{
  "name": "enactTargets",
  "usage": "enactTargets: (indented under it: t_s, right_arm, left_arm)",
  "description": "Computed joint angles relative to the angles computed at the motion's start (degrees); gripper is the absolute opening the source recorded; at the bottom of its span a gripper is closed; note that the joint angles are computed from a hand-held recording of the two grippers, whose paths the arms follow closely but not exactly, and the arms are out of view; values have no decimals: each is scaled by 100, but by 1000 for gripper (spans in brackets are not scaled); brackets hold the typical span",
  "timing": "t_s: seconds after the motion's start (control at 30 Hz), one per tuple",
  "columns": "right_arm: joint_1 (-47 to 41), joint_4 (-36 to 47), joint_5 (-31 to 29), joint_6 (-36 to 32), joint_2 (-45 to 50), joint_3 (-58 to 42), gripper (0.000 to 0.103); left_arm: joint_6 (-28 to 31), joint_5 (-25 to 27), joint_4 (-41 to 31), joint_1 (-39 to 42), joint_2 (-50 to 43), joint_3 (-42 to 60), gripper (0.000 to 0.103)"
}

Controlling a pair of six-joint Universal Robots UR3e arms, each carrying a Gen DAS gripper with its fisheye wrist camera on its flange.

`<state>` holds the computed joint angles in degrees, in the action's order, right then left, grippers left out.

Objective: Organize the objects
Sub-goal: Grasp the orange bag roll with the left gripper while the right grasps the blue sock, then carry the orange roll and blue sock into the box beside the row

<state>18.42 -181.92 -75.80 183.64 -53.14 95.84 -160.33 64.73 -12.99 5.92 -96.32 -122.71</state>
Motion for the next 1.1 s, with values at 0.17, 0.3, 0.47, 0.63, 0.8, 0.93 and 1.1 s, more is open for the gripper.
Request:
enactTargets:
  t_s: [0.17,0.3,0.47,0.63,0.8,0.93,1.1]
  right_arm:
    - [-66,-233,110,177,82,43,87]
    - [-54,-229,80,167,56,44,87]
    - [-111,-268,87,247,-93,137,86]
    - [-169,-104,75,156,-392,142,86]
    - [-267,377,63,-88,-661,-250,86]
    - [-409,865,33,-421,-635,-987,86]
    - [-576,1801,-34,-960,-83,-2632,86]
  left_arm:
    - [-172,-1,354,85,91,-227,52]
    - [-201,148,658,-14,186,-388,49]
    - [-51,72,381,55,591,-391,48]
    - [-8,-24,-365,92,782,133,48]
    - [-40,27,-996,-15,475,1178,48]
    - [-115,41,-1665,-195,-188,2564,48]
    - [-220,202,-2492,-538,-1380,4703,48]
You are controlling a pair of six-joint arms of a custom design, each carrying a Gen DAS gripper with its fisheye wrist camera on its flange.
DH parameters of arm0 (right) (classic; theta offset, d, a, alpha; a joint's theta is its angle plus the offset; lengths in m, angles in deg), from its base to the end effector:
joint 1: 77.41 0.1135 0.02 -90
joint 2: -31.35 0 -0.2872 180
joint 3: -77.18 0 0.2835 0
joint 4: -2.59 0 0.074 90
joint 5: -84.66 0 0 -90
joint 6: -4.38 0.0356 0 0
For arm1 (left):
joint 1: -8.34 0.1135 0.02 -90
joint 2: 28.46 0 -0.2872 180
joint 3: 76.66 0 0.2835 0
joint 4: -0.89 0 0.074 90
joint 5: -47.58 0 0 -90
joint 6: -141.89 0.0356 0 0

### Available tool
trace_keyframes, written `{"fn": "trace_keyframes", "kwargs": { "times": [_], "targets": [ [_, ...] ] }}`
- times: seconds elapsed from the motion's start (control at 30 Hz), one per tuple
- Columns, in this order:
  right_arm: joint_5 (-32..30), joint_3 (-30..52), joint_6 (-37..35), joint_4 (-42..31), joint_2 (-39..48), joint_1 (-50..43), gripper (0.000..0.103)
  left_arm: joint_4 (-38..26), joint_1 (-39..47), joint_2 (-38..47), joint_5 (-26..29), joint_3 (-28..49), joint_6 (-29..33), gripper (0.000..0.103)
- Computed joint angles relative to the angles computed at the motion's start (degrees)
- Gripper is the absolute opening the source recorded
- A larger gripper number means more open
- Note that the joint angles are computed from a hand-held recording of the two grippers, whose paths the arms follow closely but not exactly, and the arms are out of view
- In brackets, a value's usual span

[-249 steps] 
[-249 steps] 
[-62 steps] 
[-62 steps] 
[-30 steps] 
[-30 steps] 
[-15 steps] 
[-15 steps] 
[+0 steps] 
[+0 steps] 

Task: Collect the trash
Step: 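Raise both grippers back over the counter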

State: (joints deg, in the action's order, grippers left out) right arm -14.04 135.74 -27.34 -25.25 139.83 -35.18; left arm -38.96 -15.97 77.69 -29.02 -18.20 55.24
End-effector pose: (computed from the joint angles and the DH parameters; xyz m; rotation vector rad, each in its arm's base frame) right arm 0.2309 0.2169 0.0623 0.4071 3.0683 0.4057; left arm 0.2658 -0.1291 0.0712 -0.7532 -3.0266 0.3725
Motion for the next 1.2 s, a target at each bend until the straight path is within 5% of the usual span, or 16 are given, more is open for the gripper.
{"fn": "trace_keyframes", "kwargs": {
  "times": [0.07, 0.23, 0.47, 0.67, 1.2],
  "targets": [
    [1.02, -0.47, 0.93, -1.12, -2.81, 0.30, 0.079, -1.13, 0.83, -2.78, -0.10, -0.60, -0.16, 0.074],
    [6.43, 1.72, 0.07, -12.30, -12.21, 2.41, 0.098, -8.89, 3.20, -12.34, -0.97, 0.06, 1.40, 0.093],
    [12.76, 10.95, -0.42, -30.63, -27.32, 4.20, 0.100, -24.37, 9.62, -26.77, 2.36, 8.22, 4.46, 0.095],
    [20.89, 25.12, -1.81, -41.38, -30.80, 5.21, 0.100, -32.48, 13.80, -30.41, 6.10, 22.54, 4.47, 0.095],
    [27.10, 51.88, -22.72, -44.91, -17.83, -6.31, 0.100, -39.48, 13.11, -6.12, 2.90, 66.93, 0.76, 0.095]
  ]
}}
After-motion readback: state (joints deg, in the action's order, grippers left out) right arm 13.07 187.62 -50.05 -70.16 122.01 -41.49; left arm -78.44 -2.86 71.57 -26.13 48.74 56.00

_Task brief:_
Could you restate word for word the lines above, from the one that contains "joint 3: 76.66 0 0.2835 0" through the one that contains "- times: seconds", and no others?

_Expected answer:_
joint 3: 76.66 0 0.2835 0
joint 4: -0.89 0 0.074 90
joint 5: -47.58 0 0 -90
joint 6: -141.89 0.0356 0 0

### Available tool
trace_keyframes, written `{"fn": "trace_keyframes", "kwargs": { "times": [_], "targets": [ [_, ...] ] }}`
- times: seconds elapsed from the motion's start (control at 30 Hz), one per tuple

The work on this exercise is now complete.